#### EXERCISE PROMPT
What you return must be the complete listing, unchanged.

#### SOURCE MATERIAL
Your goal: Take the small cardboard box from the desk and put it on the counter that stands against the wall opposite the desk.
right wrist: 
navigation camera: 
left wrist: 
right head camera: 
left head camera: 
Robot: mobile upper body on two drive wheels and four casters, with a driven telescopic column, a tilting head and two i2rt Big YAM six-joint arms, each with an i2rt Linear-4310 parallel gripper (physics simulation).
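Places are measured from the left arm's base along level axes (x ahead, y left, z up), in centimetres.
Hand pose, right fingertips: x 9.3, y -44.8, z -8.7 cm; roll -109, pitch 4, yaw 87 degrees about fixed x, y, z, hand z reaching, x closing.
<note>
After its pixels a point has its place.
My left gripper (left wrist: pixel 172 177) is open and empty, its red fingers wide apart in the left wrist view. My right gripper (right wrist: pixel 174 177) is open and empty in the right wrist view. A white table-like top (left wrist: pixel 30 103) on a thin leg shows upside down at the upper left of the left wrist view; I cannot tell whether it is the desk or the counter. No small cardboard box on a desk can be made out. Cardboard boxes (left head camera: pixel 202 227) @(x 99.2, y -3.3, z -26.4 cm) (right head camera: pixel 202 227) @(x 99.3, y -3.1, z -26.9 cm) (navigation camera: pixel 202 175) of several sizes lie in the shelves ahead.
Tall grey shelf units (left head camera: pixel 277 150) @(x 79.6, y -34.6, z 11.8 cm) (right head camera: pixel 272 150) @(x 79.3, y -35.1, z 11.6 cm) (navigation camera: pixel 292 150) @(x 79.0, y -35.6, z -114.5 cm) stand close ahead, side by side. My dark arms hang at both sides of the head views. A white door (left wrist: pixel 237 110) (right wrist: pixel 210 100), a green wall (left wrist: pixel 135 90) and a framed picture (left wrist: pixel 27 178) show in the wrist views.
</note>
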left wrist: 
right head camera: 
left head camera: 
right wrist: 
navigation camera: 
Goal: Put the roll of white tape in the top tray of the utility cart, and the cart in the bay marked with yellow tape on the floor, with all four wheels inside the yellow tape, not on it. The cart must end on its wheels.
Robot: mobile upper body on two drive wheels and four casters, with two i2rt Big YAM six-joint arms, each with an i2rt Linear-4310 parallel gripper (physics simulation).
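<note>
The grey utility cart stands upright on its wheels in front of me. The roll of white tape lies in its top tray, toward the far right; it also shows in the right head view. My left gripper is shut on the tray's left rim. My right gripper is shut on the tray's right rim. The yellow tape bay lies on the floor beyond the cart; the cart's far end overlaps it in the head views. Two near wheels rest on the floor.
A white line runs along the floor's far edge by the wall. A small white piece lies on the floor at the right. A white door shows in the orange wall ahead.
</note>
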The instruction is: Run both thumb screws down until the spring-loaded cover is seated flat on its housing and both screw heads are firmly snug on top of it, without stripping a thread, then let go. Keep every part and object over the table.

#### RESPONSE FOR THIS EXERCISE
Your goal: Take the small cardboard box from the desk and put it on the counter that stands against the wall opposite the desk.
right wrist: 
navigation camera: 
left wrist: 
right head camera: 
left head camera: 
Robot: mobile upper body on two drive wheels and four casters, with a driven telescopic column, a tilting head and two i2rt Big YAM six-joint arms, each with an i2rt Linear-4310 parallel gripper (physics simulation).
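Places are measured from the left arm's base along level axes (x ahead, y left, z up), in centimetres.
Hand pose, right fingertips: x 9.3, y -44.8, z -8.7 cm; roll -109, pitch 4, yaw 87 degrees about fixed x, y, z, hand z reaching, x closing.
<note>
After its pixels a point has its place.
My left gripper (left wrist: pixel 172 177) is open and empty, its red fingers wide apart in the left wrist view. My right gripper (right wrist: pixel 174 177) is open and empty in the right wrist view. A white table-like top (left wrist: pixel 30 103) on a thin leg shows upside down at the upper left of the left wrist view; I cannot tell whether it is the desk or the counter. No small cardboard box on a desk can be made out. Cardboard boxes (left head camera: pixel 202 227) @(x 99.2, y -3.3, z -26.4 cm) (right head camera: pixel 202 227) @(x 99.3, y -3.1, z -26.9 cm) (navigation camera: pixel 202 175) of several sizes lie in the shelves ahead.
Tall grey shelf units (left head camera: pixel 277 150) @(x 79.6, y -34.6, z 11.8 cm) (right head camera: pixel 272 150) @(x 79.3, y -35.1, z 11.6 cm) (navigation camera: pixel 292 150) @(x 79.0, y -35.6, z -114.5 cm) stand close ahead, side by side. My dark arms hang at both sides of the head views. A white door (left wrist: pixel 237 110) (right wrist: pixel 210 100), a green wall (left wrist: pixel 135 90) and a framed picture (left wrist: pixel 27 178) show in the wrist views.
</note>
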left wrist: 
right head camera: 
left head camera: 
right wrist: 
navigation camera: 
Goal: Put the roll of white tape in the top tray of the utility cart, and the cart in the bay marked with yellow tape on the floor, with all four wheels inside the yellow tape, not on it. The cart must end on its wheels.
Robot: mobile upper body on two drive wheels and four casters, with two i2rt Big YAM six-joint arms, each with an i2rt Linear-4310 parallel gripper (physics simulation).
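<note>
The grey utility cart stands upright on its wheels in front of me. The roll of white tape lies in its top tray, toward the far right; it also shows in the right head view. My left gripper is shut on the tray's left rim. My right gripper is shut on the tray's right rim. The yellow tape bay lies on the floor beyond the cart; the cart's far end overlaps it in the head views. Two near wheels rest on the floor.
A white line runs along the floor's far edge by the wall. A small white piece lies on the floor at the right. A white door shows in the orange wall ahead.
</note>
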The instruction is: Run both thumb screws down until the spring-loaded cover is seated flat on its housing and both screw heads are firmly snug on top of it, without stripping a thread, then let go. Keep every part and object over the table.

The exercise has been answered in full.